Experimental and observational studies
The statistical analysis of a dataset is always dependent on how the data have been collected. An experimental study, e.g. a randomised clinical trial, can be designed in such a way that validity problems (selection bias, misclassification bias, confounding bias) are prevented, for example using concealed treatment allocation, randomisation of patients to treatment, and masking of the treatment. The statistical analysis can then focus entirely on precision issues such as estimating sample size and statistical power, testing null hypotheses and estimating effect size. Such interventions are, however, impossible in an observational study. Validity issues need instead to be addressed in the statistical analysis, usually by adjustments, but this can be successful only when the analyst knows what to adjust for and if the necessary data have been available in the dataset. This is generally not the case.

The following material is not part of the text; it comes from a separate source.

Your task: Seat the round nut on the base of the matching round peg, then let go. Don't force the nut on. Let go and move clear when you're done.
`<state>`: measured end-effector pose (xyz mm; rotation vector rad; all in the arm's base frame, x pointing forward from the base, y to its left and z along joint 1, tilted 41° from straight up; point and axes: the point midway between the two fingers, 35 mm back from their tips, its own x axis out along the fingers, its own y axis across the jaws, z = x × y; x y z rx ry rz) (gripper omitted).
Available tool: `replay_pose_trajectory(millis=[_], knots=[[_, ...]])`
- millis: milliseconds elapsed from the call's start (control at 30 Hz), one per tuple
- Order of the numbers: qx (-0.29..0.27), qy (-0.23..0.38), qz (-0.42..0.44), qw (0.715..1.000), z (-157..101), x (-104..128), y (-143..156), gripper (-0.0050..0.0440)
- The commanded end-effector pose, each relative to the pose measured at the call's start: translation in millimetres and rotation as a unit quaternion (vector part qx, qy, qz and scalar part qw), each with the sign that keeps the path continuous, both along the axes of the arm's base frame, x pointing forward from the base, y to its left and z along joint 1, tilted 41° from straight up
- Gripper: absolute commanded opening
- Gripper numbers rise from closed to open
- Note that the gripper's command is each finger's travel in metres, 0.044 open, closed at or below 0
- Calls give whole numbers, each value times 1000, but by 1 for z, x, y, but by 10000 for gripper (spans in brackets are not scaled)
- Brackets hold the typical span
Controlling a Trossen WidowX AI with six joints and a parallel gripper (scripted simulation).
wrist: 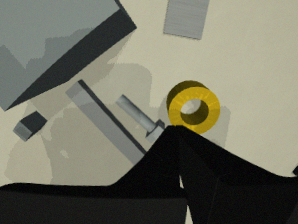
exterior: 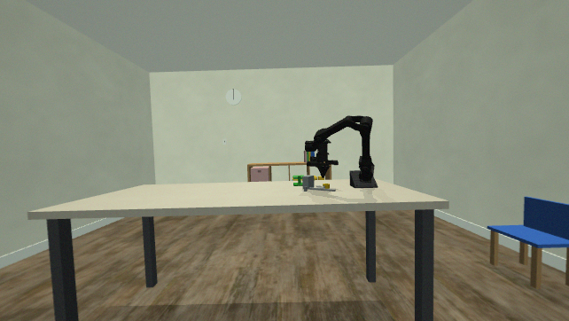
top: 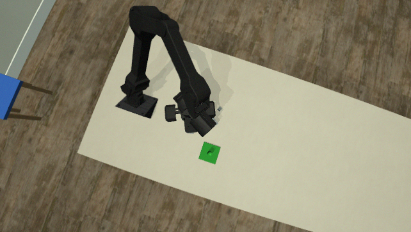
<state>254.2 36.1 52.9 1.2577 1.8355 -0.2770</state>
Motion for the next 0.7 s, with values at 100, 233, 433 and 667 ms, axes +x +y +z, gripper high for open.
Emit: replay_pose_trajectory(millis=[100, 233, 433, 667], knots=[[-4, -10, 5, 1000, 11, 4, -7, -50], [-4, -10, 5, 1000, 11, 4, -7, -50], [-4, -10, 5, 1000, 11, 4, -7, -50], [12, -105, 117, 988, 8, 0, -6, -50]])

One consequence of these differences in study design is that the results from experimental studies are considered more accurate and reliable than results from observational studies. Another consequence is that even with the same statistical methods, different analyses strategies may be necessary. For example, regression analyses are often used in an experimental study to account for randomisation stratification factors and for baseline value when estimating change from baseline, but the purpose of using regression analysis in an observational study is usually to adjust estimated effect sizes from confounding by association with competing risk factors.
Common mistakes in manuscripts include the usage of trial terminology (e.g. primary and secondary outcomes and intention-to-treat) in observational studies, where these terms have no relevant definition, and the usage of observational analysis strategies (confounding adjustments) in randomised trials, where confounding already has been prevented by randomisation.